→ WHAT TO PRODUCE
Write out each line of the entries exactly, starting at the first and finishing with the line that contains "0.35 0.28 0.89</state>".
|---|
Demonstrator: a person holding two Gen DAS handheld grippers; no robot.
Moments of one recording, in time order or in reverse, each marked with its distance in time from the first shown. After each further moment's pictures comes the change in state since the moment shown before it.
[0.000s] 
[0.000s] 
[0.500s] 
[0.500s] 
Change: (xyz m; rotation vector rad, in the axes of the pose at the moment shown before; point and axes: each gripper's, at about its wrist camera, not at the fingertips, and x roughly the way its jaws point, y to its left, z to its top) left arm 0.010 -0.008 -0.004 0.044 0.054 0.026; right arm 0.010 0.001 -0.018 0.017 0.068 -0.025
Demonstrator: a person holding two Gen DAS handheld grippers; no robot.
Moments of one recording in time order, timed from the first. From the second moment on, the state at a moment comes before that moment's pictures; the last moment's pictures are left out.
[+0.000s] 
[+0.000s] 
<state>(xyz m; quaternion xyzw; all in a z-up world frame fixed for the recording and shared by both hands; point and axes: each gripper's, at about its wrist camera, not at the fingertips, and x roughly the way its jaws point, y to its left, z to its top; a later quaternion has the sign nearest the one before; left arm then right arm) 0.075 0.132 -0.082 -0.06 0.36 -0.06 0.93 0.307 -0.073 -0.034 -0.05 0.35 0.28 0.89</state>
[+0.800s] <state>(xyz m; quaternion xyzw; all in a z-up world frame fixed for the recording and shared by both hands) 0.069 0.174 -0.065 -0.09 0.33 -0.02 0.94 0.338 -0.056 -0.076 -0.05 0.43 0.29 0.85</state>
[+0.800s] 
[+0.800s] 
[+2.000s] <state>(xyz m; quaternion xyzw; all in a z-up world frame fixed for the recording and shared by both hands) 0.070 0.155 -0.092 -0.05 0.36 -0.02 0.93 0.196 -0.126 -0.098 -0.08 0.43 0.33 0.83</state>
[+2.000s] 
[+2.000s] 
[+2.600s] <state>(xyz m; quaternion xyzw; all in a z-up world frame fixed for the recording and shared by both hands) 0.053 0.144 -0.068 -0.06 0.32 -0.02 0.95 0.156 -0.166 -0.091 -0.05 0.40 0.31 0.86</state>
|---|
→ RESPONSE
Demonstrator: a person holding two Gen DAS handheld grippers; no robot.
Moments of one recording, in time order or in reverse, each marked with its distance in time from the first shown. After each further moment's pictures comes the change in state since the moment shown before it.
[0.000s] 
[0.000s] 
[0.500s] 
[0.500s] 
Change: (xyz m; rotation vector rad, in the axes of the pose at the moment shown before; point and axes: each gripper's, at about its wrist camera, not at the fingertips, and x roughly the way its jaws point, y to its left, z to its top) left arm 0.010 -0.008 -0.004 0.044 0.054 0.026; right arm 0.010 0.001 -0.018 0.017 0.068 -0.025
Demonstrator: a person holding two Gen DAS handheld grippers; no robot.
Moments of one recording in time order, timed from the first. From the second moment on, the state at a moment comes before that moment's pictures; the last moment's pictures are left out.
[+0.000s] 
[+0.000s] 
<state>(xyz m; quaternion xyzw; all in a z-up world frame fixed for the recording and shared by both hands; point and axes: each gripper's, at about its wrist camera, not at the fingertips, and x roughly the way its jaws point, y to its left, z to its top; a later quaternion has the sign nearest the one before; left arm then right arm) 0.075 0.132 -0.082 -0.06 0.36 -0.06 0.93 0.307 -0.073 -0.034 -0.05 0.35 0.28 0.89</state>

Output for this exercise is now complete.